Construction of Advanced S-Scheme Heterojunction Interface Composites of Bimetallic Phosphate MnMgPO4 with C3N4 Surface with Remarkable Performance in Photocatalytic Hydrogen Production and Pollutant Degradation

Novel S-scheme heterojunction interface composite (MnMgPO4@C3N4) of bimetallic phosphate MnMgPO4 and C3N4 with different proportions was successfully constructed in this work. The nanosheet surface structure and the integration interface of two materials endowed the composite heterojunctions with superior visible light absorption and improved photogenerated carrier transfer, boosting the photocatalytic hydrogen production and degradation performance. The interface composite (5C5MMP) with the optimal mass ratio (MnMgPO4/C3N4 = 5/5) achieved the strongest photocatalytic potency. The hydrogen evolution rate was about 3.595 mmol<middle dot>g-1<middle dot>h-1, and the pollutants of methylene blue (MB), oxytetracycline (OTC), and tetracycline (TE) were almost entirely degraded within 40 min. The degradation rates were approximately 97.1% (MB), 95.4% (OTC), and 99.7% (TE). Notably, the heterojunction interface composite displayed exceptional photocatalytic stability and structural durability.
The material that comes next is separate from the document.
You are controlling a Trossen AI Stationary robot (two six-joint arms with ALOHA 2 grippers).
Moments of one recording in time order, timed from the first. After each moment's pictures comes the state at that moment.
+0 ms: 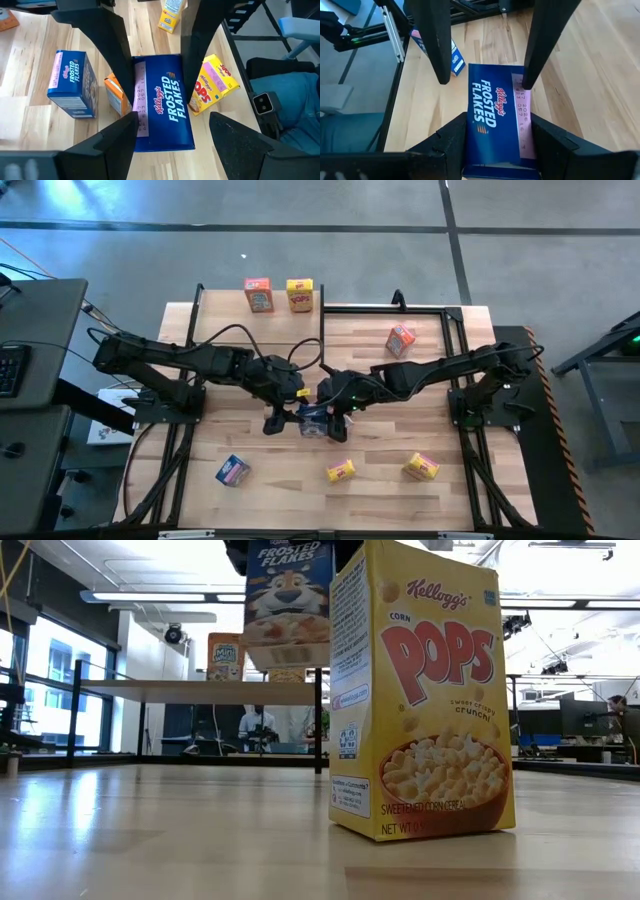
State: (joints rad) left arm -0.12 1.41 1.27 -0.62 0.14 -0.10; right arm 0.16 1.69 1.43 -0.39 -0.01 0.30
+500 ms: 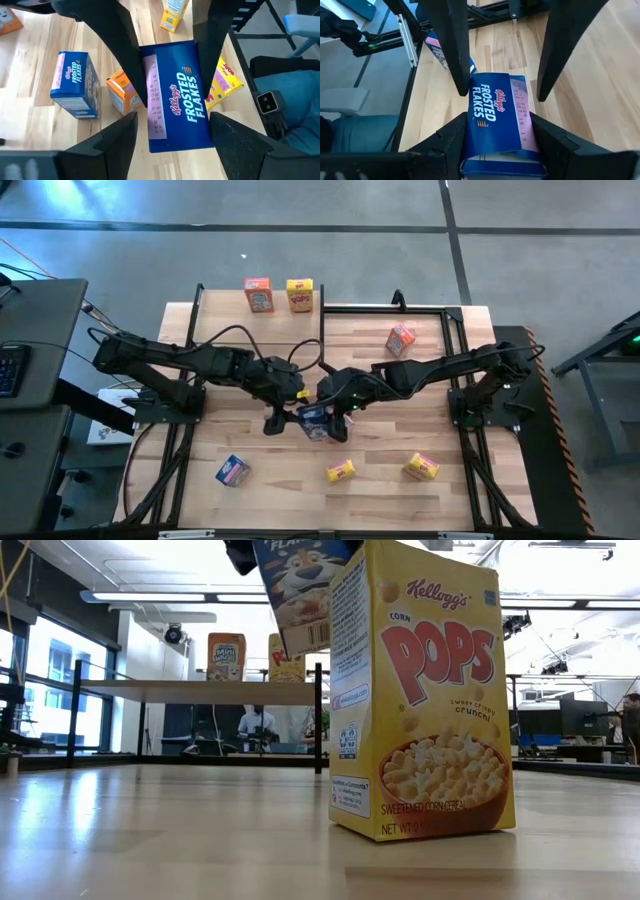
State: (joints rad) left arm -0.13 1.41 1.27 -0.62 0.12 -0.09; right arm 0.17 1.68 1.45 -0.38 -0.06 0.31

The photocatalytic mechanism revealed that the 5C5MMP heterojunction interface exhibited the strongest photocurrent response, the least electron transfer resistance, and the lowest carrier recombination rate, resulting in exceptional photocatalytic performance. Furthermore, both C3N4 and MgMnPO4 were identified as n-type semiconductors. The optimized band structure of the composite photocatalyst interface and the enhanced charge carrier separation enabled the 5C5MMP photocatalytic system to generate more reactive photogenerated electrons for reduction and holes for oxidation, significantly accelerating the photocatalytic hydrogen production and pollutant degradation. By proposing an S-scheme heterojunction interface composite, this research offers an innovative strategy for designing efficient composite photocatalysts and underscores the feasibility of using bimetallic phosphate composites to enhance hydrogen production and pollutant removal.